In the wall design with high ductility level, there are various increments in addition to the shear forces calculated under the combined effect of vertical loads and seismic loads, as stated in Section 22.214.171.124 of TBDY . Explanation of the parts of the report, whose example is shown below, which are related to Section 126.96.36.199 of TBDY , will be made.
Curtains in the lower region of H w / l w > 2.0 and H w / 3
Design shear force, V e , which will be taken as basis in calculating the transverse reinforcement in any section, for shear walls in the lower region of the height H w / 3 in the shear force diagram, which satisfies the condition H w / l w > 2.0 , is calculated by TBDY Equation 7.16 .
The shear force in this equation dynamic magnification factor β v = 1/5 is taken. However, in buildings with reinforced concrete wall that moved the entire seismic loads β v = 1.0 is taken.
Here (M p ) t means the moment capacity calculated by taking into account f ck , f yk and the strength increase of the steel in the base section of the wall, and (M p ) t ≤1.25 (M r ) t is accepted. (M r ) t means the moment of carrying power calculated according to f cd and f yd at the base section of the curtain . This value is located in the province of Moment-curvature analysis performed on the curtain.
(M d ) t , vertical loads in load multiplied by the base section and earthquake loads curtain means under the influence of torque calculated partners. Here, the shear section is defined in the center of gravity in a way to provide the three-dimensional rigid body movement condition of the shear finite elements. The moment (M d ) at this center of gravity obtained from the pitch finite element results of the respective loading combination is used as t .
V d value is the shear force value calculated under the combined effect of vertical loads and earthquake loads multiplied by the load coefficients.
If the vertical loads with TBDY Chapter 4 according 1.2D of shear forces calculated by the earthquake (spaces curtains) or 1.4D (curtains beamed bond) values obtained from the amplified solid (Ve-threshold) with Denli I 7.16 , calculated by V e value of the small The shear force is used as the design shear force, V e .

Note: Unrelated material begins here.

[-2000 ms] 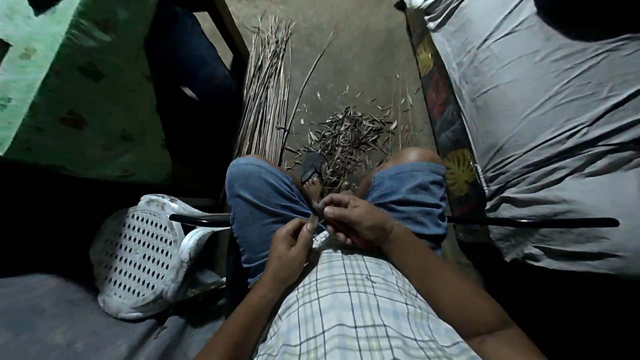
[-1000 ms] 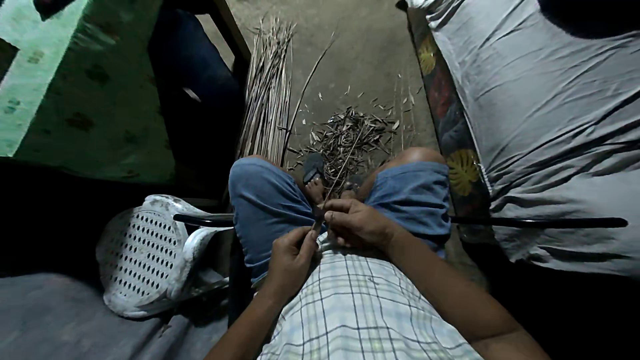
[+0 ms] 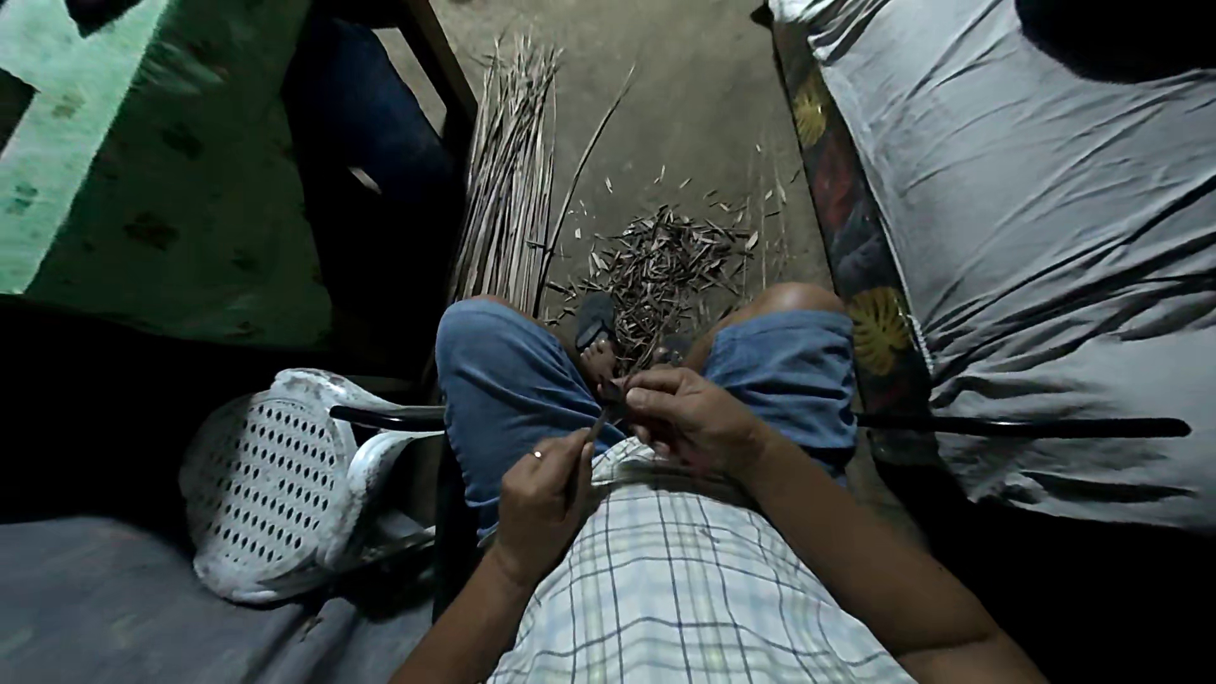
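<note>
My left hand (image 3: 543,494), with a ring on one finger, is closed around a thin dark stick (image 3: 598,425) over my lap. Just right of it and a little higher, my right hand (image 3: 689,418) pinches a small dark piece (image 3: 616,391) at the stick's upper end; whether this is a blade or part of the stick cannot be told. Beyond my knees a heap of short dark cut pieces (image 3: 665,261) lies on the floor around my sandalled feet. To its left lies a bundle of long thin sticks (image 3: 508,180), with one longer stick (image 3: 594,142) beside it.
A white plastic chair (image 3: 275,484) stands at the left, below a table with a green patterned cloth (image 3: 190,190). On the right is a surface covered by a grey sheet (image 3: 1045,237). Dark chair arms (image 3: 1026,427) extend on both sides of me.
My left hand has moved down, away from my right hand, and more of the stick shows between them. A long thin piece seen rising from my hands one second ago no longer shows there.
</note>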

Curtains in the upper region of H w / l w > 2.0 and H w / 3
For shear walls meeting the condition H w / l w > 2.0 and located in the upper region of the height H w / 3 in the shear force diagram , the linearized design shear force value shown in TBDY Figure 7.11c is used in addition to the control performed using TBDY Equation 7.16 . In this graph, the shear force value to be used in the upper section of the wall is taken as half of the design shear force at the base of the curtain. H w / 3 The design shear force at the height of the curtain section and the shear force value at the top of the curtain are combined with a linear line and the design shear forces in other sections are found.
The design shear force V e value of the walls in the upper region of H w / 3 is found with the linearized graph described above. These cutting force values can be seen in the design results.
In the report, in order to indicate the shear force generated by the application of TBDY Figure 7.12 (c) graph on the walls above H w / 3 , there is the text "Fig 7.12 Design Shear Force" on the line where the relevant curtain is located.
Curtains with H w / l w ≤ 2.0
Design shear forces in all sections of walls with H w / l w ≤ 2.0 are taken equal to the shear forces calculated according to TBDY Section 4 . The shear force value calculated under the combined effect of vertical loads and earthquake loads increased with the Resistance Excess Coefficient D is used as the design shear force, V e .
Since TBDY Equation 7.16 is not used in the design of H w / l w ≤ 2.0 curtains, these sections are left blank in the report.